# Work instructions:
The answer must be the lines from the one that holds "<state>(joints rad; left" through the final line of the data, copied exactly, with no pictures.
►
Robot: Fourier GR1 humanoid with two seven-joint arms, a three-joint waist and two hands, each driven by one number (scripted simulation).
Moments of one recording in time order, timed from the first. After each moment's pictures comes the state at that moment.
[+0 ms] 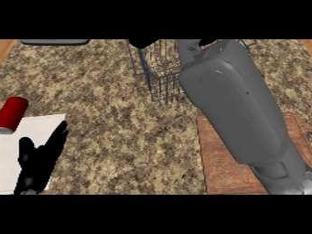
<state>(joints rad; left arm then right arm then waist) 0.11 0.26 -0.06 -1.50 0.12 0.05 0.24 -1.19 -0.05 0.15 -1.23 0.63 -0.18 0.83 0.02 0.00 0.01</state>
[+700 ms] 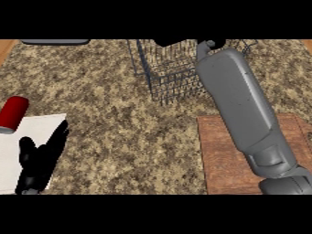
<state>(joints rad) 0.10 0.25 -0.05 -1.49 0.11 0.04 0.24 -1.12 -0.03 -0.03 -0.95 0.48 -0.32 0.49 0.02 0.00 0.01</state>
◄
# Task answer:
<state>(joints rad; left arm then right arm then waist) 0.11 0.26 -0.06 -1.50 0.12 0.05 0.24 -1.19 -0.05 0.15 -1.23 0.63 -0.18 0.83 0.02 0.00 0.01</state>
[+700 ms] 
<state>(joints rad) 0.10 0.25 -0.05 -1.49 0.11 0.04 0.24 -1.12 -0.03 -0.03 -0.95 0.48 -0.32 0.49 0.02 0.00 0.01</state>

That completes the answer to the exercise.